*How to complete this task:* Restate the whole listing exactly, leaving nothing out.

*Supplied material:*

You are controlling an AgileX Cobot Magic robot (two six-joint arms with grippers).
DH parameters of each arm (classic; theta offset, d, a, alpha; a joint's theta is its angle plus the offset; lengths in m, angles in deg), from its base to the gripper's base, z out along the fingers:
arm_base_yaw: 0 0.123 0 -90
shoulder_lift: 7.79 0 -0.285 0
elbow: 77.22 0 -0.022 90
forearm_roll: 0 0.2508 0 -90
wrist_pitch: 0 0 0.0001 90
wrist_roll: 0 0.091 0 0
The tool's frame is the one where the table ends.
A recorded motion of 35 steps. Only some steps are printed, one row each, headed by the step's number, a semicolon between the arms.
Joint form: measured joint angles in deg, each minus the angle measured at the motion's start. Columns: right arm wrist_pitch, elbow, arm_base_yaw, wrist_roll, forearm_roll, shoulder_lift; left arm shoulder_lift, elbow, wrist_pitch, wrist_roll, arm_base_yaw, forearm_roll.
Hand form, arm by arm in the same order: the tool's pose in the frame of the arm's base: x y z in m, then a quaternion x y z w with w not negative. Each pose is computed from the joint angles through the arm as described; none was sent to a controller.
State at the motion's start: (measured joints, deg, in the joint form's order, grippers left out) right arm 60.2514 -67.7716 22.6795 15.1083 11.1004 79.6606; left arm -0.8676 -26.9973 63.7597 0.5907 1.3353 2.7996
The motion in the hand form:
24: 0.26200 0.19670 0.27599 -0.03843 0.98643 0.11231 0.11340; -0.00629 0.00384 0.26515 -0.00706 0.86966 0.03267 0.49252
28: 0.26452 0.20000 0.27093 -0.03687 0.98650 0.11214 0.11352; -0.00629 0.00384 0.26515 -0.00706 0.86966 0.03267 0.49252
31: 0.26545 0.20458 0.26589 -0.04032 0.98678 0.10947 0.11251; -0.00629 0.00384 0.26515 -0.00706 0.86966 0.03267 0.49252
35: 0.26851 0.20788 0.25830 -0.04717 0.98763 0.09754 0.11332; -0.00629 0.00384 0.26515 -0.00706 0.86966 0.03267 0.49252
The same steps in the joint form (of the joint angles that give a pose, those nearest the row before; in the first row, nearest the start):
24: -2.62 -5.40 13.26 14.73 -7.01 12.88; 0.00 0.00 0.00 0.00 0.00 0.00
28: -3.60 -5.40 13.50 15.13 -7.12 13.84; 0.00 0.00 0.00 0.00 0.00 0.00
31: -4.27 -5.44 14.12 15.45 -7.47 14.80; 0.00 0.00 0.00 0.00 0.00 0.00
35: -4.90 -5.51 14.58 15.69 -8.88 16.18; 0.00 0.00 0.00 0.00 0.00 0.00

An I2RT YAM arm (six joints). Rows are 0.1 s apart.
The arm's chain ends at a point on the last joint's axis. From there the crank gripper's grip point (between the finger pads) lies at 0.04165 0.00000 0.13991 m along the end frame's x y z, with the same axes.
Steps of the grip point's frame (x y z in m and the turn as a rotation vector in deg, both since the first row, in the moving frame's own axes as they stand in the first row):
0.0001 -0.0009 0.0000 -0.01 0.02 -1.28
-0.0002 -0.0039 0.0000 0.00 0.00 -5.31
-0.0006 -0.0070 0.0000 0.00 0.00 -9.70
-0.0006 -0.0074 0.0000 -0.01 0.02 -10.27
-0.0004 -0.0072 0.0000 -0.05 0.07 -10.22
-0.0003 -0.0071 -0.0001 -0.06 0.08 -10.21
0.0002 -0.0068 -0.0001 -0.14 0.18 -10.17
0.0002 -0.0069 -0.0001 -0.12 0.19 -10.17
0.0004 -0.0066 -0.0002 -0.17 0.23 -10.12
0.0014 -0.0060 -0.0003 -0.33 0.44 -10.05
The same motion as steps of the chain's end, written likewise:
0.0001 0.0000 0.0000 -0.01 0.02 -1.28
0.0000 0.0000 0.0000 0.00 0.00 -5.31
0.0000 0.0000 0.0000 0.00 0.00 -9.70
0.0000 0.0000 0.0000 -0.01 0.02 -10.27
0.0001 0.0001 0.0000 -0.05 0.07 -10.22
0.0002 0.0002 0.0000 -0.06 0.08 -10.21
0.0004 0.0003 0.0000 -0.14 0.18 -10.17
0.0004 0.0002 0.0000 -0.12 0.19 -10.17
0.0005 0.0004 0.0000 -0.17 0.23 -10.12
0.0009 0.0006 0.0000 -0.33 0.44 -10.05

*Answer for this exercise:*
You are controlling an AgileX Cobot Magic robot (two six-joint arms with grippers).
DH parameters of each arm (classic; theta offset, d, a, alpha; a joint's theta is its angle plus the offset; lengths in m, angles in deg), from its base to the gripper's base, z out along the fingers:
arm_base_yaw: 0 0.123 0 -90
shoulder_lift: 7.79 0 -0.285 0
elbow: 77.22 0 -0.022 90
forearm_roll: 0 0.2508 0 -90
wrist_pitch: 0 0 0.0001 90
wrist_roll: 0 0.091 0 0
The tool's frame is the one where the table ends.
A recorded motion of 35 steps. Only some steps are printed, one row each, headed by the step's number, a semicolon between the arms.
Joint form: measured joint angles in deg, each minus the angle measured at the motion's start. Columns: right arm wrist_pitch, elbow, arm_base_yaw, wrist_roll, forearm_roll, shoulder_lift; left arm shoulder_lift, elbow, wrist_pitch, wrist_roll, arm_base_yaw, forearm_roll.
Hand form, arm by arm in the same order: the tool's pose in the frame of the arm's base: x y z in m, then a quaternion x y z w with w not negative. Each pose is computed from the joint angles through the arm as described; none was sent to a controller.
State at the motion's start: (measured joints, deg, in the joint form's order, grippers left out) right arm 60.2514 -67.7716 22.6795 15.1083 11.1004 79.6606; left arm -0.8676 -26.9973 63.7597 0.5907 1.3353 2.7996
The motion in the hand form:
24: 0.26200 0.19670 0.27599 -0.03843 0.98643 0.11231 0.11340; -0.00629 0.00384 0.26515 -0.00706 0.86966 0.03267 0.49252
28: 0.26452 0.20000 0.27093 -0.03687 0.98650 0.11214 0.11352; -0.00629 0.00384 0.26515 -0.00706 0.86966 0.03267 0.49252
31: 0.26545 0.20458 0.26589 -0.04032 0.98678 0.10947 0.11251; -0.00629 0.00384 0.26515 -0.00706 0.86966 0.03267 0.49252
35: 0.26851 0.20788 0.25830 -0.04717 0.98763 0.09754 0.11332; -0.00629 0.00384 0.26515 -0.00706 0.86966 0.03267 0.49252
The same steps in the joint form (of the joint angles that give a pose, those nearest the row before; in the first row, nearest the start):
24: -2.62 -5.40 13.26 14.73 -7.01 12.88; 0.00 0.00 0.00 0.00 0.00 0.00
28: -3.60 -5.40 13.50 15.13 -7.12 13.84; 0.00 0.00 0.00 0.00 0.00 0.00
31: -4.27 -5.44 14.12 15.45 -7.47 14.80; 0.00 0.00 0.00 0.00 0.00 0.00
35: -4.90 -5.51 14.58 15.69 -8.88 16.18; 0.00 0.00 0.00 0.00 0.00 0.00

An I2RT YAM arm (six joints). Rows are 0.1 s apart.
The arm's chain ends at a point on the last joint's axis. From there the crank gripper's grip point (between the finger pads) lies at 0.04165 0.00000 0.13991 m along the end frame's x y z, with the same axes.
Steps of the grip point's frame (x y z in m and the turn as a rotation vector in deg, both since the first row, in the moving frame's own axes as they stand in the first row):
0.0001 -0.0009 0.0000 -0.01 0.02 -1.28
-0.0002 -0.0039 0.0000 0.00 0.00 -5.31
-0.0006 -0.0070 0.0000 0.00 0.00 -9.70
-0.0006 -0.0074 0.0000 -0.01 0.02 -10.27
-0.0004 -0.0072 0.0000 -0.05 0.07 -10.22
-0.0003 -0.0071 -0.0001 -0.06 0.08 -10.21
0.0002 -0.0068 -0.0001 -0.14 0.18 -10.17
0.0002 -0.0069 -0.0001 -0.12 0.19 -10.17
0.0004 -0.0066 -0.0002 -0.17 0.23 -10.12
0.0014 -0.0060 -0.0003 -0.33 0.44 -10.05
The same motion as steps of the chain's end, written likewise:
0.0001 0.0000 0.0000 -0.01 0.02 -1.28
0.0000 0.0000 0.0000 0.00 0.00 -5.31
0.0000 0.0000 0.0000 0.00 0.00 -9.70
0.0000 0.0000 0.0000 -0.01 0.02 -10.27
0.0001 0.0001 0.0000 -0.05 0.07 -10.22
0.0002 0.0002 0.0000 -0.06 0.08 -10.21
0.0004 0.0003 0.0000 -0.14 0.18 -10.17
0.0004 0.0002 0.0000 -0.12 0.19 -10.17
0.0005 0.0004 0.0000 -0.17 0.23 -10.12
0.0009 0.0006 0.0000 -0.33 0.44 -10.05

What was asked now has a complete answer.